# Guardsman's Pass boundaries??



## quakeycrazy (Sep 18, 2007)

Not asking anyone to pull out a map and give exact coordinates on the boundary but just curious as to where the general boundary begins, I have gone up from that major trail head up to the cell towers but stayed on the West side. I have been told that the East side looking over into Park City is off limits, I know that there are some huge homes down there and new areas they are developing of which I am pretty sure anyone with common sense knows are off limits to hunting. Anyways again any general info or knowledge on the general boundary would be appreciated.


----------



## c3hammer (Nov 1, 2009)

http://wildlife.utah.gov/HAM/public/list_boundaries.php

http://wildlife.utah.gov/HAM/public/det ... ary_id=282

You can also download the kml from the link in the upper right corner of the page and see the whole unit shaded in google earth!

Cheers,
Pete


----------



## middlefork (Nov 2, 2008)

I'm pretty sure everything on the east side is private. You could get the plat maps from Summit County to double check.


----------



## ARCHER11 (May 26, 2011)

Everything on the east is private in a sense... If i'm correct, The Canyons ski resort leases the land from the forest service, there could be some housing developments that would have different restrictions but ski resorts only lease the land they do not own it making it legal to hunt on. Might not be the best idea but its not illegal. Anyone know anymore about this??


----------



## pheaz (Feb 11, 2011)

ARCHER11 said:


> Everything on the east is private in a sense... If i'm correct, The Canyons ski resort leases the land from the forest service, there could be some housing developments that would have different restrictions but ski resorts only lease the land they do not own it making it legal to hunt on. Might not be the best idea but its not illegal. Anyone know anymore about this??

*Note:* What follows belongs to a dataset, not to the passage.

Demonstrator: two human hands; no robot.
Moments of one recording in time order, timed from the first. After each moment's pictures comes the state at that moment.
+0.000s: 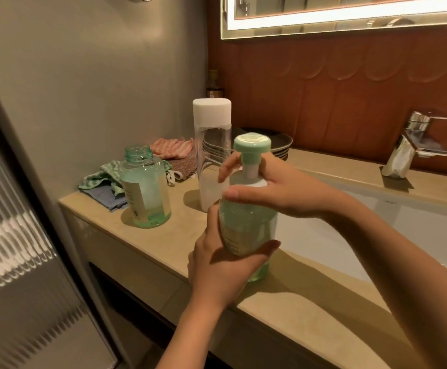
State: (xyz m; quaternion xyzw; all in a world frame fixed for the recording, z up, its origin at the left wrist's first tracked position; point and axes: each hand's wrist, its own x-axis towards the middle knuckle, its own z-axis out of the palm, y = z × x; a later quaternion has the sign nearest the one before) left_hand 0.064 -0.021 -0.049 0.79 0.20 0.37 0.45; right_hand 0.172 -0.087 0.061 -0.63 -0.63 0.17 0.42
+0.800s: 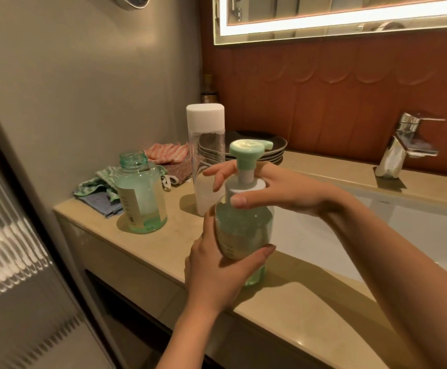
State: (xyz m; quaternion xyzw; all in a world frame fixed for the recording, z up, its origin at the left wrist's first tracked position) left_hand 0.066 -0.018 -0.055 0.78 0.19 0.38 0.46; right_hand 0.190 -0.087 0.060 -0.63 -0.62 0.26 0.39
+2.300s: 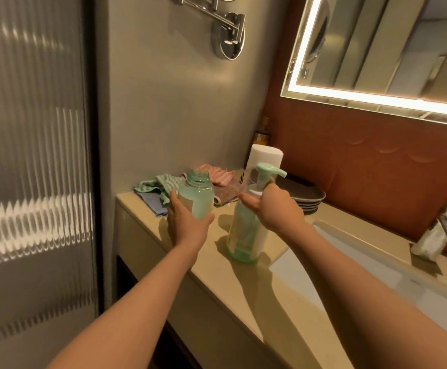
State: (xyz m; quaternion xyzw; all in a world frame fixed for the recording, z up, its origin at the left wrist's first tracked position) left_hand 0.074 0.103 -0.030 0.62 0.42 0.48 0.47; right_hand 0.179 0.006 0.050 -0.88 -0.41 -0.05 0.23
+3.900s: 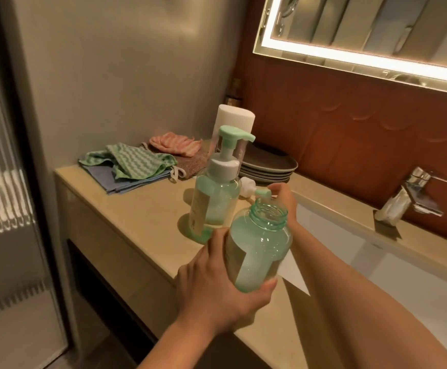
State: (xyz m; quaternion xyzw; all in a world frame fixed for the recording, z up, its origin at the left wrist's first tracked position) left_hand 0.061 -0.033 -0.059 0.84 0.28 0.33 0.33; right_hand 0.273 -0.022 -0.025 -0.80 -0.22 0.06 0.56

Which part of the Canyons is leased? Talisker Corp. the owner of the Canyons also owns the ground that Park City and Deer Valley ski resorts sit on. So can I hunt any and all ski resorts posted or not?


----------



## UT Elk Stalker (Apr 17, 2009)

pheaz said:


> ARCHER11 said:
> 
> 
> > Everything on the east is private in a sense... If i'm correct, The Canyons ski resort leases the land from the forest service, there could be some housing developments that would have different restrictions but ski resorts only lease the land they do not own it making it legal to hunt on. Might not be the best idea but its not illegal. Anyone know anymore about this??
> ...


If is said the owner on the County records is the Talisker Corp. then it is privately owned. If it said National Forest or United States of America etc... then it is public.


----------



## hoghunter011583 (Jul 21, 2008)

what about snow bird? I know you can hunt on that land, I know a guy that works there.


----------



## middlefork (Nov 2, 2008)

My guess on Snowbird is they own some of the land due to old mining claims and some is FS land that they lease. Same with the other resorts in BBC and LCC. depending on the agreement with the forest service they may or may not allow hunting in certain areas.
Deer Valley, PCMR and Canyons are all on strickly private lands. Deer Valley and PCMR do not border any FS land and are surrounded by more private property. Canyons borders some FS propert on the west and is the reason they have the access gates at the top of the lift.


----------



## ARCHER11 (May 26, 2011)

Im not very familiar with the park city side... I just assumed that it was the same as the west side... my mistake. If Talisker Corp. owns the land park city canyons and deer valley are on then thats different than the other resorts and you would have to get permission from them to hunt it. I talked to a salt lake county ranger about the resorts up big and little cottonwood and while they advised against hunting on the resorts property its not illegal. I think middlefork has accurate information


----------



## ScottyS (Sep 11, 2007)

I know that a portion of the Canyons resort (a very attractive portion to hunt) is leased from a family that lives in SLC and park city. The portion they own is off limits to extended deer anyway, but within the extended elk boundary. Not sure if it is posted, but its definitely not forest service land, nor is it owned by Talisker.


----------



## pheaz (Feb 11, 2011)

Its owned by the Osguthorpe Family and yes hunting is off limits.


----------



## lunkerjunker (Aug 8, 2011)

Big and Little Cottonwood ski areas are on both privately owned and USFS land that is leased. You cannot hunt in the town of Alta but they do provide hunters with maps that show where the town boundries are. Go to this link for the map.

http://www.townofalta.com/docs/Hunting%20map.pdf

Big Cottonwood seems to have a bit more private land. This link is to the USFS motor vehichle use map. The sections of white within the shaded areas are privete land. This is not the most detailed map but it does give you an idea.

http://www.fs.usda.gov/Internet/FSE_DOC ... 090533.pdf


----------